NEWSMAKER-UK's Cameron makes party contender for power
LONDON, April 6 |
LONDON, April 6 (Reuters) - David Cameron, who took over a party demoralised by three British election defeats, has steered his Conservatives back to the centre ground, putting them in a strong position to end 13 years of Labour rule.
Cameron, 43, is demanding urgent action to cut a ballooning budget deficit and would take a more sceptical stance towards Britain's relations with Europe.
The Conservatives chose the privately-educated, former public relations executive as their fifth leader in nine years in December 2005 after losing their third successive election to then Prime Minister Tony Blair's Labour Party.
When Cameron took the reins, the party was regarded as the "nasty party" committed to tax-cutting and reducing the size of the state.
The Conservatives had ruled Britain for 18 years under Margaret Thatcher and John Major but were now badly demoralised and casting around for a leader who could match Blair.
The self-confident Cameron, who comes from a wealthy background, set about pushing the right-leaning party towards the centre, trying to win back so-called "middle England" voters who helped elect Blair.
Cameron worked to update his party's stuffy image. Copying Blair's slick presentational skills, Cameron marketed the Conservatives as compassionate and environmentally friendly.
He also sought to recast the Conservatives as defenders of the state-run National Health Service.
NOT ALL PLAIN SAILING
Cameron has led the Conservatives in a consistent opinion poll lead over Labour, except for a few months after Blair stepped down as Labour leader in mid-2007 and his successor, long-serving finance minister Gordon Brown, enjoyed a brief honeymoon with voters.
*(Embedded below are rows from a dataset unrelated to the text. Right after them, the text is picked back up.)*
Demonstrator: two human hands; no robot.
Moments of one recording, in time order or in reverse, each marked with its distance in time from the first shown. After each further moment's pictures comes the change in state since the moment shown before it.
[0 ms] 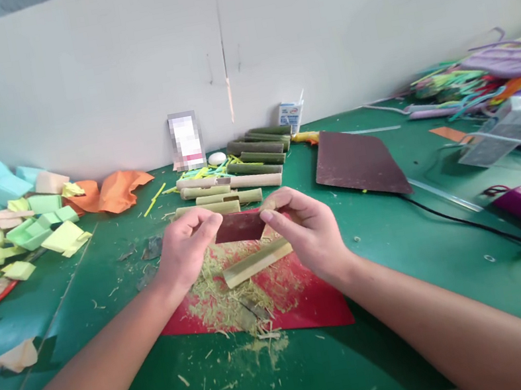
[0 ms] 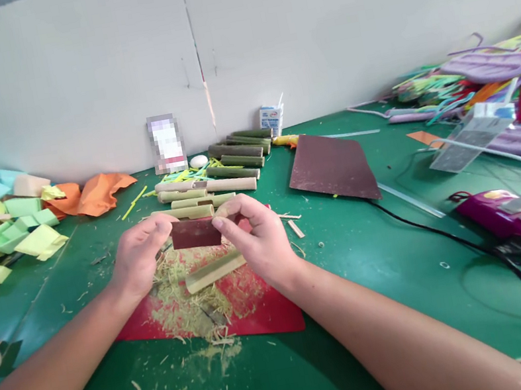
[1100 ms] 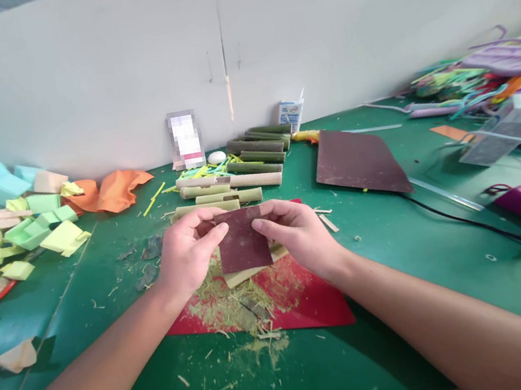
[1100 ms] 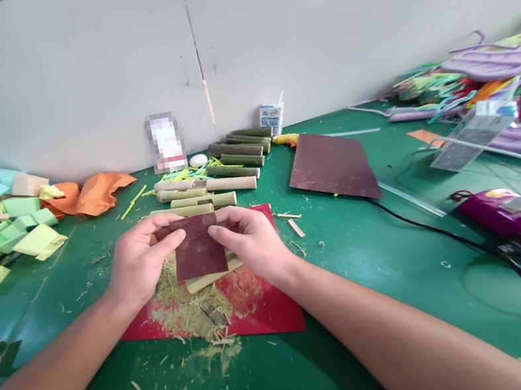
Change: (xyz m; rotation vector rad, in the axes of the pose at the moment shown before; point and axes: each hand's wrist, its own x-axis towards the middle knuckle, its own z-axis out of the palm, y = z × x) left_hand -0.006 0.001 0.009 -0.113 0.018 -0.068; right_hand 0.001 0.002 0.007 0.293 -0.122 0.422
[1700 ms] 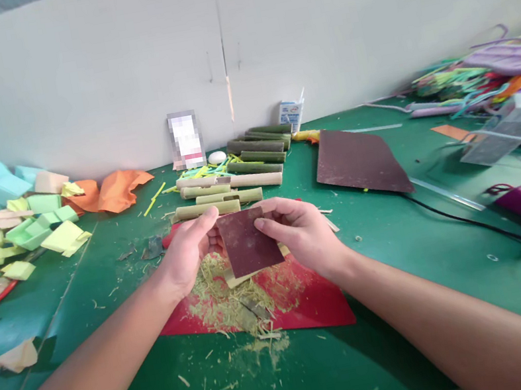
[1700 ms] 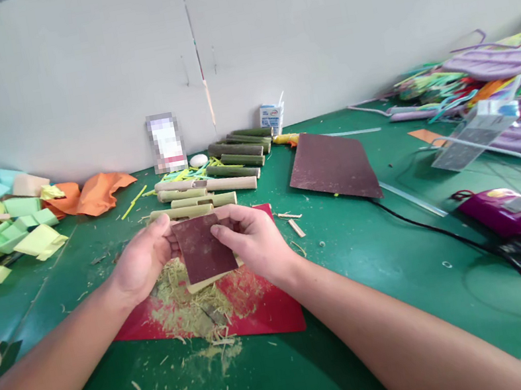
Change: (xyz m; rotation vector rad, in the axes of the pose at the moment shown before) left_hand 0.008 -0.004 -0.004 -0.336 -0.265 -0.267; right_hand 0.001 0.002 -0.003 -0.118 0.030 -0.088
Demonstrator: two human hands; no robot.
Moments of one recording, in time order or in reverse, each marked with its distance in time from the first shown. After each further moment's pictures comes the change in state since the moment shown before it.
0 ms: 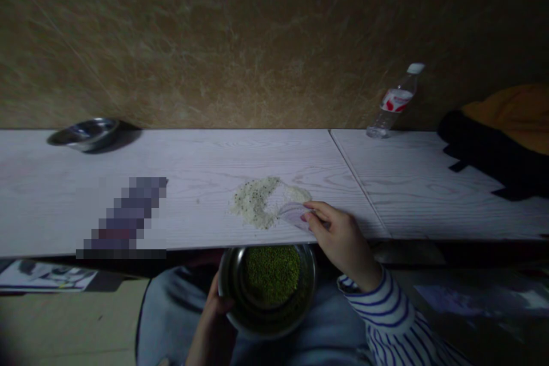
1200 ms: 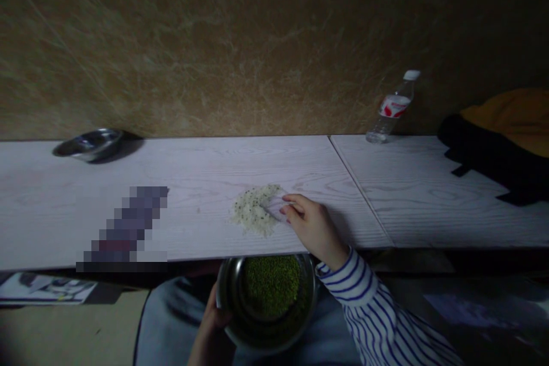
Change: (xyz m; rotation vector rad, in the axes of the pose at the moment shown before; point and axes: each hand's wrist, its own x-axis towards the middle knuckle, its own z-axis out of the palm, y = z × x) left_hand 0.003 0.009 0.005 0.042 0.088 -0.005; right_hand 0.035 -0.015 0.039 0.183 -0.040 -0.083
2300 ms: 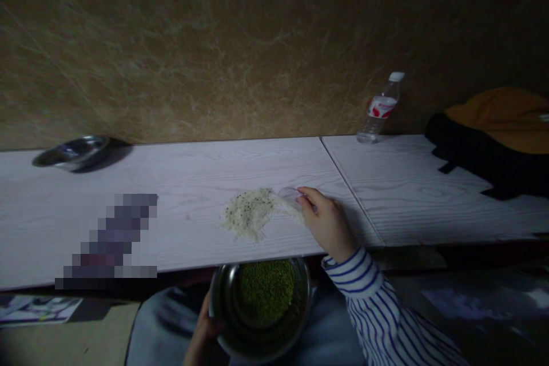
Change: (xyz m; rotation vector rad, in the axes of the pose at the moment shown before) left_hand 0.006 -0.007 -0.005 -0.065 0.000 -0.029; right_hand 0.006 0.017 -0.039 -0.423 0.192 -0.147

But it has not always been plain-sailing for Cameron.
Some voters were put off by the privileged aura of a man who was educated at Eton, the country's most exclusive private school, and he has faced an occasional backlash by right-wingers in the party unhappy with his modernising ways.
Those cries have grown louder in recent weeks as the Conservatives' poll lead has dwindled.
Some critics say the party overdid its "age of austerity" rhetoric, its hair-shirt talk about cutting costs to tackle a huge public deficit scaring off potential supporters.
Cameron has toned down the message and the party has now pledged to spare most workers a payroll tax rise Labour plans to introduce next year.
PERSONAL TRAGEDY
The son of a stockbroker, Cameron went from Eton to Oxford University, where he joined the elitist Bullingdon dining club and gained a first-class degree in politics, philosophy and economics.
His wife Samantha, the creative director of a leather goods company, is the daughter of a baronet.
The couple suffered a personal tragedy in February 2009 when their six-year-old son Ivan, who suffered from severe cerebral palsy and epilepsy, died. Cameron said his death left his family with a "hole in our life so big that words can't describe it".
They have two surviving children -- Nancy, who is now six, and Arthur, four, and are expecting another baby in September.
He likes to portray himself as an ordinary 40-something dad, naming The Smiths and Radiohead among his favourite rock bands.
The family has homes in a fashionable area of west London and Oxfordshire and Cameron enjoys the upper-class pursuits of riding and shooting.
Cameron has refused to deny press reports that, as a teenager, he had narrowly escaped expulsion from Eton for smoking cannabis. "Like many people I did things when I was young that I shouldn't have done and that I regret," he said.
After university, Cameron worked for the Conservative Party and was an adviser to the then finance minister Norman Lamont in 1992 when the British pound was forced out of the European Exchange Rate Mechanism, an economic disaster that became known as "Black Wednesday".
Cameron then became a public relations executive with media company Carlton Communications.
He failed in his first attempt to become a member of parliament in 1997 but was elected as member for Witney in Oxfordshire in 2001, beginning his rapid ascent.